Consumers racked up more than $67 billion in the second quarter of this year, according to WalletHub’s latest credit card debt study. They also predict that consumers will add a total of $110 billion in debt in 2022.

The new debt is also expected to become even more expensive, with the Federal Reserve expected to raise its target rate by 75 basis points on September 21.

It could cost people with credit card debt an additional $5.3 billion over the next year. Indiana is ranked 19th for states with the highest increase in credit card debt.

Michigan is ranked 12th.

States with the highest increase in debt States with the lowest increase in debt

Credit Card Debt Study Key Statistics

Record the Q2 increase. Credit card debt increased by nearly $67.1 billion during the second quarter of 2022, an all-time high for the second quarter of the year.

Accumulation greater than normal. The increase in consumer credit card debt in the second quarter of 2022 was 3.5 times greater than the post-Great Recession average for a second quarter.
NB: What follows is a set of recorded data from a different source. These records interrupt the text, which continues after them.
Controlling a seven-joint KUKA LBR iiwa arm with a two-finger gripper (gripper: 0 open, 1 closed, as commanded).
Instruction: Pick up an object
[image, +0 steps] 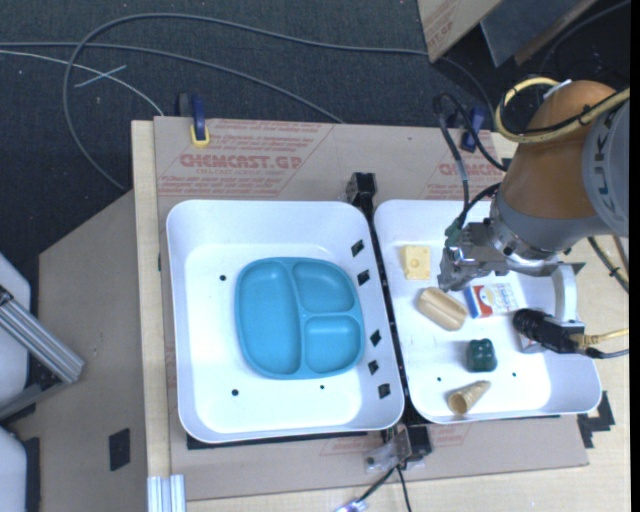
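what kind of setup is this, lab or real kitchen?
Likely a robotics lab pick-and-place bench, not a kitchen. Two white bins sit on a clamped board, loose cables run over dark carpet, and the right bin holds toy-like items such as a cone.

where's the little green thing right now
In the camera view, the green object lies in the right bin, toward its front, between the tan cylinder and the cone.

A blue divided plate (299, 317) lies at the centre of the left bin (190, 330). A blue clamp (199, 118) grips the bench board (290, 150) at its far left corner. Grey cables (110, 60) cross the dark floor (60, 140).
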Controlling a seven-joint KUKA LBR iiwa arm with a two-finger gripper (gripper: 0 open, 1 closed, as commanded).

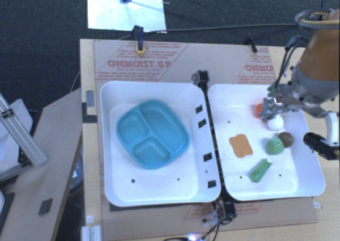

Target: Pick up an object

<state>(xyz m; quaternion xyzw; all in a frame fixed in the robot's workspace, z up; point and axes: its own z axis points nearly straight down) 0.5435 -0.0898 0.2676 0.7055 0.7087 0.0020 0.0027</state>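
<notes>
The small objects lie in the right bin (303, 181): a white ball (275, 123) toward two o'clock, touching a red-orange piece (259, 110) at its ten o'clock. The gripper (272, 106) sits directly over these two; whether it grips anything cannot be told. At the ball's five o'clock lie a brown ball (286, 139) and green lump (274, 146); an orange slab (240, 145) sits mid-bin, a green stick (260, 171) toward six o'clock. The left bin (114, 181) holds a blue divided plate (152, 134).
</notes>
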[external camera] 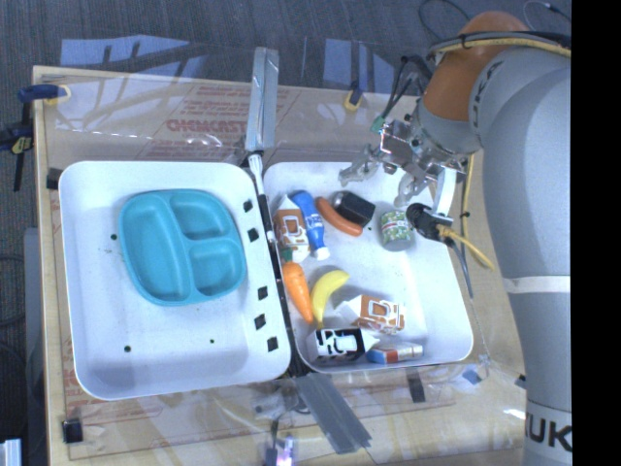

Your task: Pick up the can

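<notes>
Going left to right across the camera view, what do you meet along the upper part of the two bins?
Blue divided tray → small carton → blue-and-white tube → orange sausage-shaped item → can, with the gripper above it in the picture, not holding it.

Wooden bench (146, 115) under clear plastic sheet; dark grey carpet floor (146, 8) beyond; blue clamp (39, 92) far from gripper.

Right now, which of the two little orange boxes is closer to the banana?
The orange box near the front of the right bin sits just right of the banana. The other orange box lies farther back, beside the blue tube.
</notes>
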Motion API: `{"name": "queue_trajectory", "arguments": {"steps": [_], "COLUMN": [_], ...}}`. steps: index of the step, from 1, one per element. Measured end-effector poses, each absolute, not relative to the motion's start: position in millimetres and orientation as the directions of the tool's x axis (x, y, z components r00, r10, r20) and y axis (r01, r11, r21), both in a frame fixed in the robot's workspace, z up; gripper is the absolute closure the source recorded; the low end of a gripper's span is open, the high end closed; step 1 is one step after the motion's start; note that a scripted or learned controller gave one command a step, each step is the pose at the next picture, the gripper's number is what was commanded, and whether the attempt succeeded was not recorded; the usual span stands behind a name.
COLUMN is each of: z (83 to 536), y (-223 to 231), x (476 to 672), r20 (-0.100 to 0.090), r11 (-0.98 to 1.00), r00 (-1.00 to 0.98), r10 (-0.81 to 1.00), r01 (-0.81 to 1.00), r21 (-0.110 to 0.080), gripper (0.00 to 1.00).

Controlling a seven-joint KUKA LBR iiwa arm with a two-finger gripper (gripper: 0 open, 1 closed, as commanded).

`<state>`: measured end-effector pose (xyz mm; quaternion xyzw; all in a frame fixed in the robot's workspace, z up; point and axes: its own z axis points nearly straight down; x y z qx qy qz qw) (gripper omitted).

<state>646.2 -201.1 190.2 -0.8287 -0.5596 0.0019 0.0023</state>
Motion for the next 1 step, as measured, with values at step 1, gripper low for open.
{"name": "queue_trajectory", "arguments": {"steps": [1], "z": [200.9], "y": [-201.5], "x": [630.5], "r20": [-0.001], "r11": [-0.323], "r00": [0.323], "r10": [0.946], "r01": [0.946], "r21": [-0.006], "gripper": [0.0]}}
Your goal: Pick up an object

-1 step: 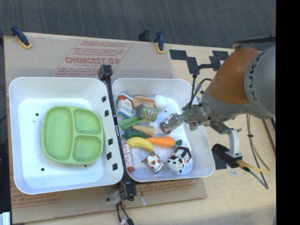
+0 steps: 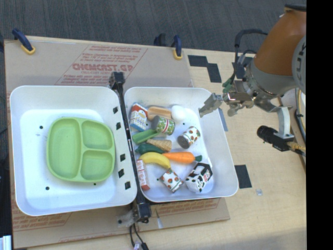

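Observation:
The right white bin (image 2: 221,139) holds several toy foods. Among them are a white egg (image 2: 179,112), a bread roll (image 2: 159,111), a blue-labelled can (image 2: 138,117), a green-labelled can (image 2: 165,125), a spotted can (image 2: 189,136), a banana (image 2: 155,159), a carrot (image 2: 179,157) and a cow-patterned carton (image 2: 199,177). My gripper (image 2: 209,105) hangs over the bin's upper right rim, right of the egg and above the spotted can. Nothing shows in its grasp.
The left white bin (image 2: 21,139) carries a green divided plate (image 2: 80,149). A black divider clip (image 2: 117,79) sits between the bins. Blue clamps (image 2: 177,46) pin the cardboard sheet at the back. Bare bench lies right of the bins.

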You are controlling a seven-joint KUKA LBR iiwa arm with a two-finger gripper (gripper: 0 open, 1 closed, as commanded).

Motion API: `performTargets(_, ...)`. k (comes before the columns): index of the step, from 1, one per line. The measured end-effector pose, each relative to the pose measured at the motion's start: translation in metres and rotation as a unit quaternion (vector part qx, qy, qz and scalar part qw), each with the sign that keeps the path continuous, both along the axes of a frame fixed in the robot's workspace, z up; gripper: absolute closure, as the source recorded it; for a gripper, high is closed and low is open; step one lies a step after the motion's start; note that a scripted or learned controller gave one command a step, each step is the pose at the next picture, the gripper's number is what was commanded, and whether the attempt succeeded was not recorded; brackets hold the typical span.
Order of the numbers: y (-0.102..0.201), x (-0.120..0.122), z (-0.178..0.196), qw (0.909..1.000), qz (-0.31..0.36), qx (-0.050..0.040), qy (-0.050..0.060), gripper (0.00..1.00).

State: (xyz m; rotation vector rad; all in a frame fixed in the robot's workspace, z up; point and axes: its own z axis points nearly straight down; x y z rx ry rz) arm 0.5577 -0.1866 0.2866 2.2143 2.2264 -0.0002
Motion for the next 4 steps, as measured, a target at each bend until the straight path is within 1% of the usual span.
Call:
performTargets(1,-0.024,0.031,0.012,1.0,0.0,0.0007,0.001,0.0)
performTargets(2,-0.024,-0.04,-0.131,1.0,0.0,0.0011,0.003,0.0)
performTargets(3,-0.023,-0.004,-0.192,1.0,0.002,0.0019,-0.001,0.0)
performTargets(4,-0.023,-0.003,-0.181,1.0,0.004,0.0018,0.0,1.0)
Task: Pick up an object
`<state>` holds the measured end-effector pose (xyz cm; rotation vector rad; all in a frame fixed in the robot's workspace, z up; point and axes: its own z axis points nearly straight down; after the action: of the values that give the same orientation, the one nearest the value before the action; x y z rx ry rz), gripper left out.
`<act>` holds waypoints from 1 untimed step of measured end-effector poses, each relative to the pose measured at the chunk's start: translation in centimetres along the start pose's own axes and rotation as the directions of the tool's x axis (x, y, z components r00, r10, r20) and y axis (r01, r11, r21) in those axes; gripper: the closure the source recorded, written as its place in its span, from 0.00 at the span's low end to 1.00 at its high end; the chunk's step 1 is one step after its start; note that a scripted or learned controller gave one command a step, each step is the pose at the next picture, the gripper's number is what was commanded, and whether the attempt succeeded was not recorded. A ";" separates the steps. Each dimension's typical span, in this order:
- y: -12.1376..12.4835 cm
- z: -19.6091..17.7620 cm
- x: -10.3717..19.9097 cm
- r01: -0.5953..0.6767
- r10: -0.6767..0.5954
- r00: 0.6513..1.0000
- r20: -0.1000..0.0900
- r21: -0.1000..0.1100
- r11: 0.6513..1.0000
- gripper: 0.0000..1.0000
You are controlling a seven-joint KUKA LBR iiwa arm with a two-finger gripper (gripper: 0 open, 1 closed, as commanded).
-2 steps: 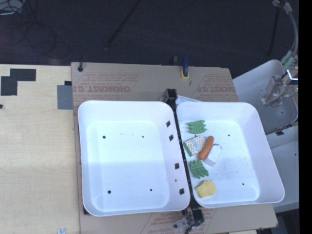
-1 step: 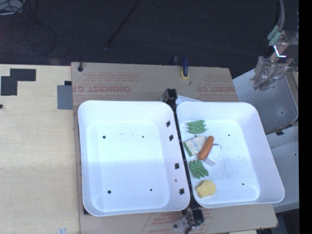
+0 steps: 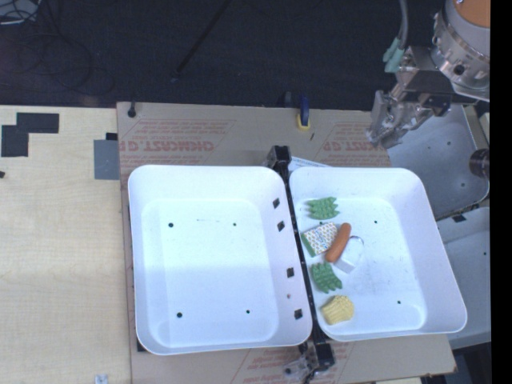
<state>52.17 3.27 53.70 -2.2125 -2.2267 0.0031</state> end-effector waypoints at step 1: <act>-0.9 0.0 5.8 -0.002 0.002 1.000 0.001 0.002 1.000 1.00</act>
<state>51.24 9.04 53.70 -2.2145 -2.2239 0.0057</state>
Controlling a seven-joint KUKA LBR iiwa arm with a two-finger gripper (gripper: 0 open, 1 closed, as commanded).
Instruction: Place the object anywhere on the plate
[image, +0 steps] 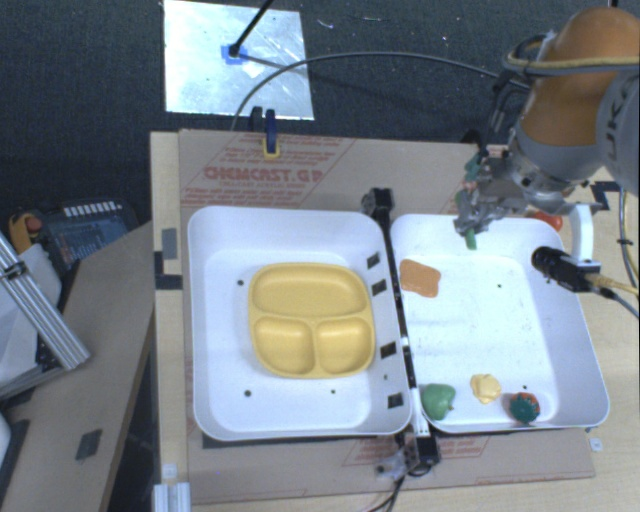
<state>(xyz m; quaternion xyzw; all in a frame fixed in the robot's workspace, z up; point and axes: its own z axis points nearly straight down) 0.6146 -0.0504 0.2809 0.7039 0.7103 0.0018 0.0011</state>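
Observation:
A yellow plate (305, 318) with three compartments lies in the middle of the left bin (215, 250). My gripper (470, 228) hangs over the far left corner of the right bin (560, 330), well away from the plate. A small green bit (470, 240) shows at its lower tip; what it is stays unclear. In the right bin, a flat orange piece (420, 278) lies near the left wall. A green object (437, 399), a pale yellow object (485, 387) and a green-and-red object (523, 406) sit along the front wall.
A black divider with clips (392, 300) runs between the two bins. A black camera or fitting (560, 265) with a cable juts over the right bin's far right side. A red-orange thing (546, 216) peeks out behind the wrist.

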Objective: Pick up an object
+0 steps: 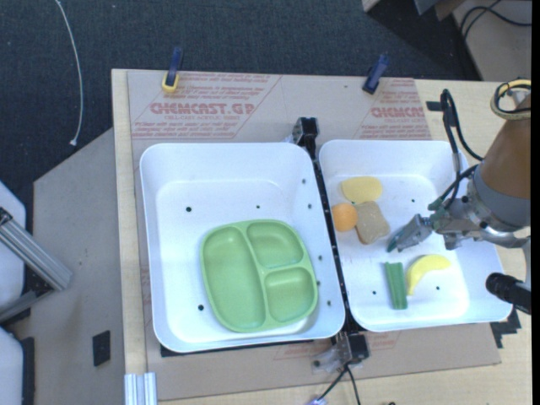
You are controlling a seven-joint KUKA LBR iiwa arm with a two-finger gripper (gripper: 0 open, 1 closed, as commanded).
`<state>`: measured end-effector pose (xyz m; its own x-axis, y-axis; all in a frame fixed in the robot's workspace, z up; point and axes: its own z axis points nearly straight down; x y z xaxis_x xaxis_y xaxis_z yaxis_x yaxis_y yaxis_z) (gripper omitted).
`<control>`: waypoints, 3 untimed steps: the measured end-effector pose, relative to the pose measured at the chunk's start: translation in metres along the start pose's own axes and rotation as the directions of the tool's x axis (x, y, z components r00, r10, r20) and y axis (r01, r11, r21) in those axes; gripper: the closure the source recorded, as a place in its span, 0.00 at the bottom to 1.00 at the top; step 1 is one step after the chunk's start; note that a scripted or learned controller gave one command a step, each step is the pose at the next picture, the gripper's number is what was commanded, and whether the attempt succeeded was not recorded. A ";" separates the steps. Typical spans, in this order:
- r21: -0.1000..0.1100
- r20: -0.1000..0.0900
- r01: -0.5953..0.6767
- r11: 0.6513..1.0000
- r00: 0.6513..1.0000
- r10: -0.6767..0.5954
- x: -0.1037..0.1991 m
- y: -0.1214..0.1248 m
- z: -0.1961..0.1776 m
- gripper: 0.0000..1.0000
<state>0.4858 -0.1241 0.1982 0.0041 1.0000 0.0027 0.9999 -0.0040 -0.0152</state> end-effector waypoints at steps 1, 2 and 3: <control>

Record annual projection. WalletHub predicts consumers will end the year with about $110 billion more in credit card debt than they started, which would be near a yearly high.

Key Findings from the Fed Rate Hike Survey

More expensive debt. A Federal Reserve interest rate hike on Sept. 21 would cost people with credit card debt an additional $5.3 billion in the next year alone. This is on top of the $15.3 billion increase already caused by previous Fed rate hikes this year.

Inflation Concerns: 85% of Americans are currently concerned about inflation.

Fed increases affecting portfolios: 63% of respondents say their portfolio has been affected by Fed rate hikes this year.

Monthly spending affected: 62% of respondents say inflation has affected their monthly grocery spending the most, followed by gas (32%) and housing (6%).

Government intervention at the pump: 71% of people think the government should cap gas prices.

Not ready for recession: 44% of respondents do not think they are financially ready for a recession.

High inflation is better than high unemployment: 56% of Americans say they would prefer high inflation to high unemployment.